Süresiz olarak bağlanan yoksulluk nafakasında nafaka bağlanan tarafın evlenmesi veya ölümü durumunda kendiliğinden; yoksulluğun ortadan kalkması, nafaka alacaklısının evlenme olmasa bile fiilen evliymiş gibi biriyle birlikte yaşaması ve haysiyetsiz hayat sürmesi durumunda kararıyla da ortadan kaldırılabiliyor.

Yoksulluk nafakası boşanma davasında talep edilebiliyor ancak daha sonra da yani boşanma gerçekleştikten sonra da yoksulluk nafakası davası açılabiliyor. Boşanma kararının kesinleşmesinin ardından 1 yıl içerisinde davanın açılması gerektiğini hatırlatalım. Aksi halde bu hak da ortadan kalkıyor.

Nafaka Ödenmezse Ne Olur?

Nafaka alacakları İcra İflas Kanunu’na göre alacaklar arasında ilk sırada yer alıyor. Nafakayı ödemeyen taraf hakkında Ceza Mahkemelerine başvuruda bulunmak ve şikayetçi olmak gerekiyor. Nafakanın ödenmediğine ve tahsiline ilişkin çıkarılacak olan karar la birlikte borçlunun ilk cezası 3 aylık tazyik hapis cezası oluyor. 3 aya kadar hapis cezası alacak olan kişi yine de nafakayı ödemekle yükümlü oluyor. Nafaka alacaklarının tahsili için emekli maaşına haciz konulabiliyor.

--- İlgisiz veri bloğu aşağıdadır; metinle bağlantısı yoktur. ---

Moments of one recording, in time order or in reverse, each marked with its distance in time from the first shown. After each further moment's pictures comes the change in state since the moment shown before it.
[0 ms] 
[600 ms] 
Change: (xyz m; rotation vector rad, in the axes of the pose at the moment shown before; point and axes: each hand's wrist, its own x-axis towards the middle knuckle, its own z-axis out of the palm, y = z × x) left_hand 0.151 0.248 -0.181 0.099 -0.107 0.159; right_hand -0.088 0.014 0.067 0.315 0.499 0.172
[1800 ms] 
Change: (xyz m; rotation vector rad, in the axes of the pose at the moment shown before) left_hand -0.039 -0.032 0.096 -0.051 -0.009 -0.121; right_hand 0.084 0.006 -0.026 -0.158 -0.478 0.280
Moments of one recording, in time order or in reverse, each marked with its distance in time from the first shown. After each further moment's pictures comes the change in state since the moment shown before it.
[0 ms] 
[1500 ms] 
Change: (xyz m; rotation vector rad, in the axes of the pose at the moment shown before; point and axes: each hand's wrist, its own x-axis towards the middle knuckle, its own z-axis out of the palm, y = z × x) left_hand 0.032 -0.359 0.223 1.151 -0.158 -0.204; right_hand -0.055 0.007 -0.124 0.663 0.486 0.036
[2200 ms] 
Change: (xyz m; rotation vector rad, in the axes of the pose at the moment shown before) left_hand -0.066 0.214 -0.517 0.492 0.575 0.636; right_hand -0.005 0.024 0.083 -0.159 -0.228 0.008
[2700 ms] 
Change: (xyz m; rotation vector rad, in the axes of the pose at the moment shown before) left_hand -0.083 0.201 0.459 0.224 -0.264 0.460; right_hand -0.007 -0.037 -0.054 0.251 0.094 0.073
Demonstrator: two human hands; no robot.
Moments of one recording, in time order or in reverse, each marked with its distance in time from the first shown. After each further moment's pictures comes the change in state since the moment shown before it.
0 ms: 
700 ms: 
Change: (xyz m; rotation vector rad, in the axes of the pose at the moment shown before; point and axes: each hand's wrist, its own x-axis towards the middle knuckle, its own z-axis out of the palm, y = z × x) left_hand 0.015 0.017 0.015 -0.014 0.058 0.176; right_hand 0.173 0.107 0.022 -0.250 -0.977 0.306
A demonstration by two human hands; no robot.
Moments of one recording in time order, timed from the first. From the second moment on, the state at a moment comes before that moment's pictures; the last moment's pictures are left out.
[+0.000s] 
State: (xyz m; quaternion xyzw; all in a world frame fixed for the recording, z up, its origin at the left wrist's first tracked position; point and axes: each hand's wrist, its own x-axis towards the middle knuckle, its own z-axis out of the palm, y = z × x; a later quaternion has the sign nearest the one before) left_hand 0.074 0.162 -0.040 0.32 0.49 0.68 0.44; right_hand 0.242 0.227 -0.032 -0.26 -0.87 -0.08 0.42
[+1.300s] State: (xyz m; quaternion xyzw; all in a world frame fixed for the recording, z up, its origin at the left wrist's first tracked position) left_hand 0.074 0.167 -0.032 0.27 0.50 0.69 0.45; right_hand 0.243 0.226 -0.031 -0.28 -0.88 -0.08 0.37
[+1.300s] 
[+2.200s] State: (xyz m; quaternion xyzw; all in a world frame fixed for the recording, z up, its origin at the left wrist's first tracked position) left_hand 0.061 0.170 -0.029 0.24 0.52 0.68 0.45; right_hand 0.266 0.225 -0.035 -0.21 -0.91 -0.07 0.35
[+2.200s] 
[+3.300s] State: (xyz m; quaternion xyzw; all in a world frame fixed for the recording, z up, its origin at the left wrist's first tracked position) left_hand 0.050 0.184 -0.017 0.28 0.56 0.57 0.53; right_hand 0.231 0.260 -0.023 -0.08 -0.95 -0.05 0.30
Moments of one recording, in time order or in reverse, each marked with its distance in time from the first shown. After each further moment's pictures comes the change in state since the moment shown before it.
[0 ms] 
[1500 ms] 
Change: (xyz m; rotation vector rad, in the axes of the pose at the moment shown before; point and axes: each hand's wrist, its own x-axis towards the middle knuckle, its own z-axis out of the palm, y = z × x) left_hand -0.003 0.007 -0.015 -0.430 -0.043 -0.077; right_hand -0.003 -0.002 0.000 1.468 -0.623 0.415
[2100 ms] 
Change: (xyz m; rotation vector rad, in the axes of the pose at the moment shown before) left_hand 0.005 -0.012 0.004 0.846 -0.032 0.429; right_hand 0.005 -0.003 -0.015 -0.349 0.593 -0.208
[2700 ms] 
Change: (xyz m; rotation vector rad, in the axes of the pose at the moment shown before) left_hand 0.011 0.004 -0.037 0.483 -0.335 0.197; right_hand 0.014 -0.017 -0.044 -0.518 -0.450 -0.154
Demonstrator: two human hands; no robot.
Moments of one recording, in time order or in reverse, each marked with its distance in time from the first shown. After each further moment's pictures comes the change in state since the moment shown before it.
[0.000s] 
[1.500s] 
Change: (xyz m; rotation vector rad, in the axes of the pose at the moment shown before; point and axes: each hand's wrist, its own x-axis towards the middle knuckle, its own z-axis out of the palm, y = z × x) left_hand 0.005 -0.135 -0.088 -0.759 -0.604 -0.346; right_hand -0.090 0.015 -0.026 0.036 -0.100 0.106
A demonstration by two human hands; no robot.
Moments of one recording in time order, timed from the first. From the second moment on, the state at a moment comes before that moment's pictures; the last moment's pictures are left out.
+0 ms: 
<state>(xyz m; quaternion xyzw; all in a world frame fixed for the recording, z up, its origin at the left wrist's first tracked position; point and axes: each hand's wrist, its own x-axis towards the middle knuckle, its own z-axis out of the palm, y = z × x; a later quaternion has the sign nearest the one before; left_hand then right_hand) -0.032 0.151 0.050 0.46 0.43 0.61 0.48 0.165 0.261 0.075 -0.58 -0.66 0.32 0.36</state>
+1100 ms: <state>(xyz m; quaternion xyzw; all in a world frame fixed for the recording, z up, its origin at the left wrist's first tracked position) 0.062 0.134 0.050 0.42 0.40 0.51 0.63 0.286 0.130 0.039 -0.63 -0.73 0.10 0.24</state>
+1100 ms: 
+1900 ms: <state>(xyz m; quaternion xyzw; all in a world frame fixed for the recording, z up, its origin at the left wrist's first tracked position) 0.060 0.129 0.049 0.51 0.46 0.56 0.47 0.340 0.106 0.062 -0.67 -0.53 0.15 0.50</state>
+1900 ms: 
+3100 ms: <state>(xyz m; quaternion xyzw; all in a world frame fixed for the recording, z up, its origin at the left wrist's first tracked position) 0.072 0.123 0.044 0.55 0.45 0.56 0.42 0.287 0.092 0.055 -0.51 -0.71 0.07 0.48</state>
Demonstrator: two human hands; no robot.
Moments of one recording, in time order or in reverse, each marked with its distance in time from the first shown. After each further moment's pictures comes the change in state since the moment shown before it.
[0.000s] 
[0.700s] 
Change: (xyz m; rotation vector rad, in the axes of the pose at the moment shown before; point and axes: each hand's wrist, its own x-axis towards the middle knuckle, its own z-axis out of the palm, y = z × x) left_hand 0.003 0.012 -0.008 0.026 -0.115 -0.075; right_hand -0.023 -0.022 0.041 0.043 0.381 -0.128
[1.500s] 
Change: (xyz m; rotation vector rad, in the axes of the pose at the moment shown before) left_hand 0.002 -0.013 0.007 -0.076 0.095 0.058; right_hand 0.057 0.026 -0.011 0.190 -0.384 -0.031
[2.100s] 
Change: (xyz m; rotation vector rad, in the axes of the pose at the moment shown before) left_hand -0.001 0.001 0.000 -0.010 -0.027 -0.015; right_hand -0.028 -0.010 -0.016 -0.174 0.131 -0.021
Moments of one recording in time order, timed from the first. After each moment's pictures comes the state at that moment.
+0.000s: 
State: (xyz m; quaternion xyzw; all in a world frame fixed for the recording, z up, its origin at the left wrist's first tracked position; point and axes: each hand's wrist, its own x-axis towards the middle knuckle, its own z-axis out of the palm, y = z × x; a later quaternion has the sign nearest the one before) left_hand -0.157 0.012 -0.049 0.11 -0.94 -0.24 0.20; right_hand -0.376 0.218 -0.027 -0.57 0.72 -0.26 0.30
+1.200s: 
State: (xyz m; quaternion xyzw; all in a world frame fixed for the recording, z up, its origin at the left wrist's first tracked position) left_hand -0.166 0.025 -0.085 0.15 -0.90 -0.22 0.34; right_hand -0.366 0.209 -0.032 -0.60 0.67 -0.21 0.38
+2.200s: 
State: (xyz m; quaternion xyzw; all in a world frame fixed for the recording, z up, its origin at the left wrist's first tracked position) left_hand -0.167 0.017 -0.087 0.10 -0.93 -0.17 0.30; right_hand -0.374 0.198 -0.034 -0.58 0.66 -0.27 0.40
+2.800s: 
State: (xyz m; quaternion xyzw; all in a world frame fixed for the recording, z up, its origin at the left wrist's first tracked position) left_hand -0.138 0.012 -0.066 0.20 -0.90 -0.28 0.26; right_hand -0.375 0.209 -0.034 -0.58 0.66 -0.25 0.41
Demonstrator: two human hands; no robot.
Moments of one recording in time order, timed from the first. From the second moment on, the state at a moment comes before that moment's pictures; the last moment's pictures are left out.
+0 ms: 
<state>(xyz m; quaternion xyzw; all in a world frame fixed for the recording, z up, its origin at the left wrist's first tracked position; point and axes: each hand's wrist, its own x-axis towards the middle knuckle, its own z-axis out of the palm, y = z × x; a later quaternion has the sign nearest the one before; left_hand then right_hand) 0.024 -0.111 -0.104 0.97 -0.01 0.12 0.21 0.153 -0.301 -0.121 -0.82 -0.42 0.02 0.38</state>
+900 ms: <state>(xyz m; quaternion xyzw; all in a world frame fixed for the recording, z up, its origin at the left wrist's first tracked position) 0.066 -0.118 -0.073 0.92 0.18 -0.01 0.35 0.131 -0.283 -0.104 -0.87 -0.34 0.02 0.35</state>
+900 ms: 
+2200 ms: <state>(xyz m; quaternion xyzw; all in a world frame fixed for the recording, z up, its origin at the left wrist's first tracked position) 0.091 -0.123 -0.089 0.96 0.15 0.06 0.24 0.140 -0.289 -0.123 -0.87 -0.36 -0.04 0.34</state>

Burada dikkat çekilmesi gereken bir başka nokta ise nafaka ödememe halinde ceza davası açılabilmesinin birtakım şartlarının olduğu… O şartları şöyle sıralayabiliriz:

  • Nafakaya ilişkin bir mahkeme kararı olması gerekiyor.
  • Nafakaya ilişkin başlatılan icra takibinin kesinleşmiş olması gerekiyor.
  • İcra emrinin tebliğinden itibaren en az bir ay geçmesi gerekiyor.
  • Ödemesi yapılmayan aylık nafaka hakkında şikayet en fazla 3 ay içerisinde yapılmalı.
  • Şikayet aylık nafakanın ödenmemesi durumunda yapılabiliyor.